Comprehensive health coverage for employees and families at little or no cost.
About the role
Who you are
- 10+ years as a Site Reliability Engineer, DevOps, or similar role in cloud-native environments (AWS focus)
- Deep technical proficiency with AWS services (EC2, EKS, S3, RDS, IAM, etc.)
- Expert-level experience managing, tuning, and scaling PostgreSQL databases
- Advanced skill in Terraform (modular design, environment promotion, CI/CD integration)
- Proficient in building and operating CI/CD systems (Gitlab CI, GitHub Actions, or equivalent)
- Hands-on experience with GitOps workflows (Argo CD, Flux, etc.)
- Strong knowledge of Kubernetes (deployment, scaling, networking, security)
- Experience with monitoring and logging stacks (DataDog, Prometheus, Grafana, ELK, etc.)
- Track record in designing, communicating, and executing complex infrastructure roadmaps
- Experience mentoring and enabling engineering teams
- Strong written and verbal communication skills
- Professional certifications (AWS Solutions Architect, Kubernetes, Terraform)
- Experience in fin-tech, SaaS, or high-compliance industries
- Exposure to data privacy regulations and secure software development practices
- Bachelors degree in computer science or similar
What the job involves
- We are seeking a seasoned Senior Site Reliability Engineer with deep expertise in AWS to own, architect, and continuously evolve Irwin’s core infrastructure
- You will plan, build, and optimize the systems that support our web applications and internal tools, ensuring scalability, reliability, observability, and security
- Your technical judgment, roadmap planning skills, and hands-on expertise will enable our engineering teams to ship features with velocity and confidence
- Design and execute long-term strategies for scalable, secure infrastructure to host the Irwin web application and associate tooling on AWS/EKS with PostgreSQL
- Architect and manage highly available cloud environments on EKS/Kubernetes using best practices for cost, performance, and security
- Oversee, tune, and ensure the high availability of large-scale PostgreSQL databases; optimize for performance, backup, disaster recovery, and observability. Bonus points for experience using Snowflake or other OLAP systems
- Lead the adoption and maintenance of Terraform workflows to manage infrastructure; ensure reproducibility, modularity, and CI/CD integration
- Build, maintain and scale CI/CD pipelines using GitOps principles to automate deployments, reduce risk, and speed up delivery cycles
- Design, deploy, and manage production-grade Kubernetes clusters; automate scaling and implement robust security practices
- Implement monitoring, logging, and alerting solutions; establish best practices for incident detection and resolution
- Apply industry best practices for infrastructure and data security; ensure governance and compliance with relevant standards (e.g., SOC2, GDPR)

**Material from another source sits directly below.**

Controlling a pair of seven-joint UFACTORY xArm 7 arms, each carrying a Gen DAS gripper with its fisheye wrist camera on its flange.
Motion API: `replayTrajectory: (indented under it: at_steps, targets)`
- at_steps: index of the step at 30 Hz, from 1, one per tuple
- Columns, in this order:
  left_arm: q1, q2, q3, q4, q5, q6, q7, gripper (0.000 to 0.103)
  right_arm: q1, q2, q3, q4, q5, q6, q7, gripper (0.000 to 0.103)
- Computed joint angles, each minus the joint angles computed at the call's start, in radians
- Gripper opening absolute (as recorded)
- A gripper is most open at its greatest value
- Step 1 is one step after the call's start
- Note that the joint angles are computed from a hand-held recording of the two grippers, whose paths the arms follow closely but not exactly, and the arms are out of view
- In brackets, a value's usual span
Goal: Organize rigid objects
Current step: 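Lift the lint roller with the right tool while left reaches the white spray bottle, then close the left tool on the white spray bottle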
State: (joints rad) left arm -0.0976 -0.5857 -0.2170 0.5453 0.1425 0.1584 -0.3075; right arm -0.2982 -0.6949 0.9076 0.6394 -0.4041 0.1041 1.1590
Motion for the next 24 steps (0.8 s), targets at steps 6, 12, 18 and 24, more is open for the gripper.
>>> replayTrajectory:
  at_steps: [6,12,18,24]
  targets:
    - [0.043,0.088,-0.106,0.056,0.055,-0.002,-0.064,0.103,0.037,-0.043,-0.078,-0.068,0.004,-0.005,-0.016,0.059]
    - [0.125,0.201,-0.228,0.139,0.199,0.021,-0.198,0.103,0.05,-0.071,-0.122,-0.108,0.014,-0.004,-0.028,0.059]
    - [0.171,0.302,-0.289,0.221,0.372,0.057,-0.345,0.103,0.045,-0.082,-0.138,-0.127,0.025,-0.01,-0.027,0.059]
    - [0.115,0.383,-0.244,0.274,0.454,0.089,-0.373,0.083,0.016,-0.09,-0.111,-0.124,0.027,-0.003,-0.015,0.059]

- Mentor SRE peers and engineering teams on DevOps/SRE methodologies; document, communicate, and evangelize infrastructure best practices
The application process
- Please attach your resume and a cover letter describing your approach to architecting scalable infrastructure and your experience with AWS, PostgreSQL, Terraform, GitOps, CI/CD, and Kubernetes
Benefits
- A competitive package offering generous paid time off for personal, vacation, parental, and medical leave.
- Comprehensive health coverage for employees and their families, at little or no cost to employees.
- Discounted services at gyms and wellness facilities.
- Free working lunch in the office Monday through Thursday.
- A social community involved in sports, charities, and in-office events.
- Certification reimbursement for eligible expenses related to the CFA, IPM, CAIA, and FRM exams.